Returns W3C Web Annotation objects with spec violations. Default omits the required `id` field. Use ?mode= to isolate other violations: wrong body type, invalid motivation vocabulary, or inconsistent target shape.

mode Which violation to send. One of: id-missing (default; required `id` field absent), body-as-string (`body` is a plain string instead of a TextualBody object or URI), motivation-invalid (`motivation` is not in the W3C vocabulary), target-shape-variance (`target` is a Specific Resource object instead of a URI string).

details

GET /xml

Returns XML documents with parser-attack or well-formedness flaws. Targets SOAP, B2B, RSS/sitemap, and config-file ingestion pipelines. Default mode is visible misnesting; other modes cover entity-expansion DoS, external-entity references, and declaration-vs-body encoding mismatch.

mode mismatched-tags (default; `<alpha><beta></alpha></beta>` — every conformant parser rejects), billion-laughs (3 levels of self-similar entity expansion; ~3KB expanded; hardened parsers reject), xxe-external (external entity referencing nonexistent.invalid per RFC 6761; parsers with external-entity resolution hang or fail), encoding-mismatch (declaration claims utf-8 but body bytes are CP1252; strict parsers fail, lenient produce mojibake).

details

GET /yaml

Returns YAML documents that exploit the YAML 1.1 vs 1.2 split and parser ambiguity. Default sends the Norway problem: bare `NO/YES/ON/OFF` scalars that YAML 1.1 parsers coerce to booleans while YAML 1.2 parsers leave as strings. Use ?mode= to isolate other violations: recursive anchors, duplicate keys, or tag lies.

mode norway-problem (default; bare NO/YES/ON/OFF scalars; YAML 1.1 parsers like Go yaml.v2 and older PyYAML coerce to booleans, YAML 1.2 parsers leave as strings; mixed-version pipelines disagree on the type of every value), anchor-cycle (recursive anchor reference `&a` referencing `*a`; parsers without cycle detection follow references until stack or heap is exhausted), duplicate-keys (key `host` appears twice; spec leaves behavior application-defined; parsers variously take first, take last, or error; schema validators almost always reject), tag-lie (explicit `!!int` tag applied to the string `three-point-five`; strict parsers raise a tag resolution error, loose parsers store the raw value and continue silently).

details

GET /zip

ZIP archive responses with a deliberate structural flaw — wrong CRC32, central-directory-vs-local-header disagreement, ZIP64 size lie, or truncated central directory. Tests how archive extractors, package managers, and scanners handle metadata-vs-bytes contradictions. Zip-slip and zip-bomb are deliberately not served — see the note below.

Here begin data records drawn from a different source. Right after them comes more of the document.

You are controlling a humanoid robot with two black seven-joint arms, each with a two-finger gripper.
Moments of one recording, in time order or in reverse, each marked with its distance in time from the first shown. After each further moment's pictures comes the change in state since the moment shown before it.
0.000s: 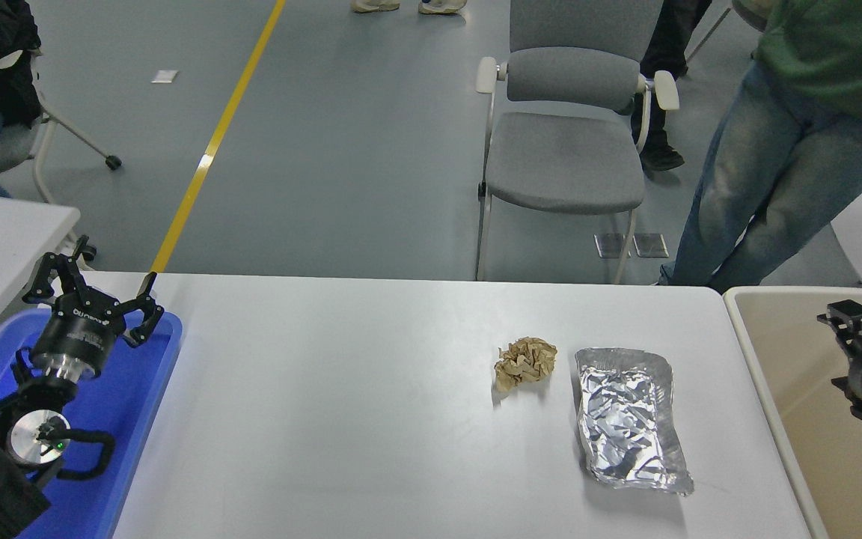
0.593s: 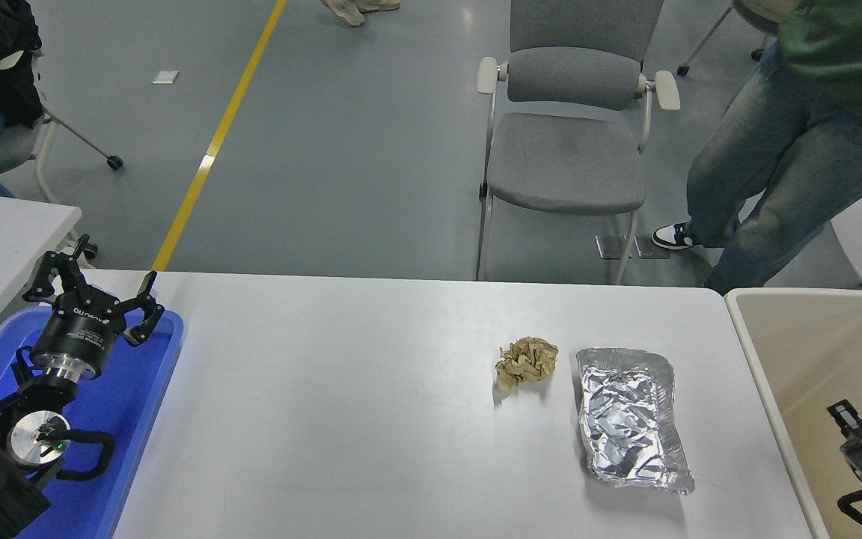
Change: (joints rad) left arm 0.000 0.000 0.000 0.000 0.000 0.000 0.000; right arm 0.033 0.380 -0.527 -0.899 -0.008 -0.001 -0.003
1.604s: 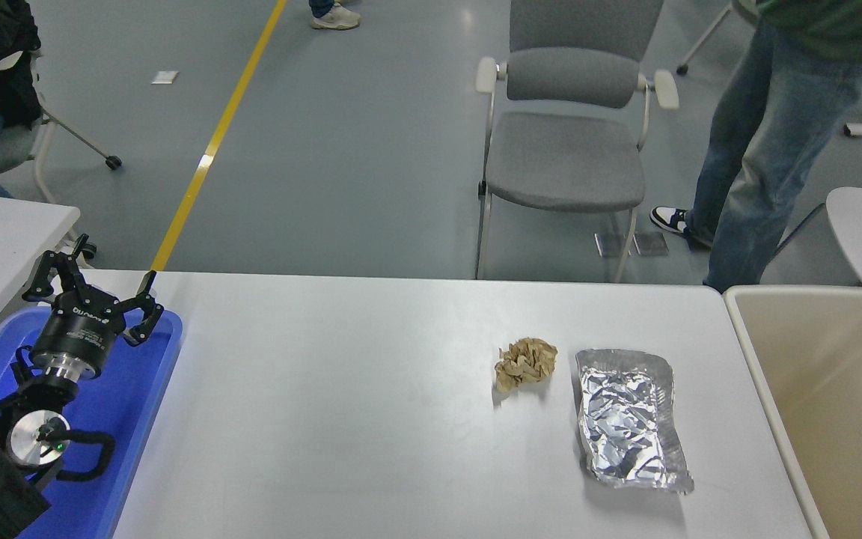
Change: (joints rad) left arm 0.000 0.000 0.000 0.000 0.000 0.000 0.000; right arm 0.054 -0.072 -0.127 -0.018 -0.090 0.111 -0.004
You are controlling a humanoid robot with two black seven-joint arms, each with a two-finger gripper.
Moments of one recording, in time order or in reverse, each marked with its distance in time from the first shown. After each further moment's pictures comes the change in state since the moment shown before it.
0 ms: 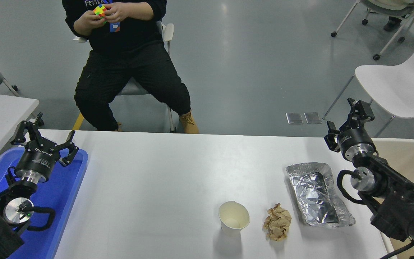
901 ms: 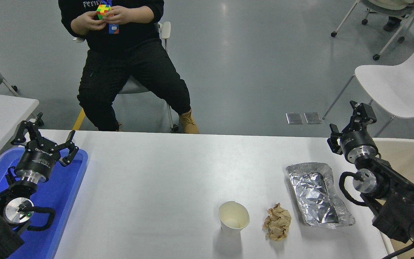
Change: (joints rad) left arm 0.000 0.000 -0.001 0.000 0.000 0.000 0.000; right arm -0.001 -0.004 -0.010 -0.052 0.000 0.004 0.000
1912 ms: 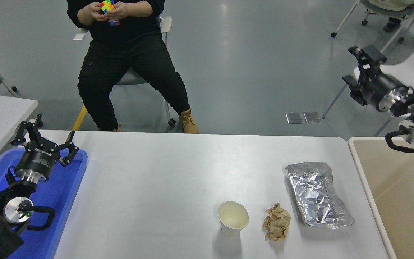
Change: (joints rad) left arm 0.000 0.000 0.000 0.000 0.000 0.000 0.000; right arm 0.633 -0.290 -0.984 0.049 -0.084 0.296 -0.002
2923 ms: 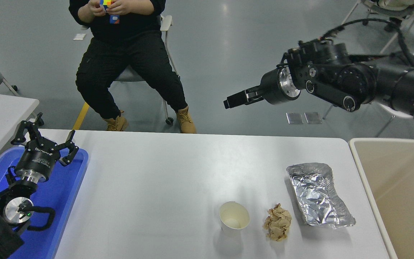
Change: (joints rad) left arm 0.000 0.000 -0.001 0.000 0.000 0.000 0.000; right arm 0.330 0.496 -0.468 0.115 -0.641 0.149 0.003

mode bad-crc (default; LFH/CDH declare CRC32 0xDEADBEEF, body's real CRC differs), central-dir-mismatch (LFH names alpha.txt, CDH names beta.txt for the same offset and body), zip64-lie (sizes use the 0xFFFFFFFF ZIP64 sentinel and the ZIP64 extra field claims 8 GiB; body is ~40 bytes), truncated (LFH + body intact, central directory cut off mid-record, no EOCD).

details

Endpoints that return responses in real file formats — HTML, JSON, XML, CSV, SVG, NDJSON, PNG/JPEG, ZIP, OOXML — where one structural field deliberately lies. Tests how format-specific parsers, content sniffers, and ingestion pipelines handle metadata-vs-bytes contradictions, malformed structures, and ambiguous archives.

Each endpoint exposes a mode parameter that picks the specific flaw; a plain-text X-Chaos-*-Note header explains what’s wrong with the current response. Cache-Control: no-transform is set so the CDN edge does not sanitise or re-encode the broken bytes on the way out.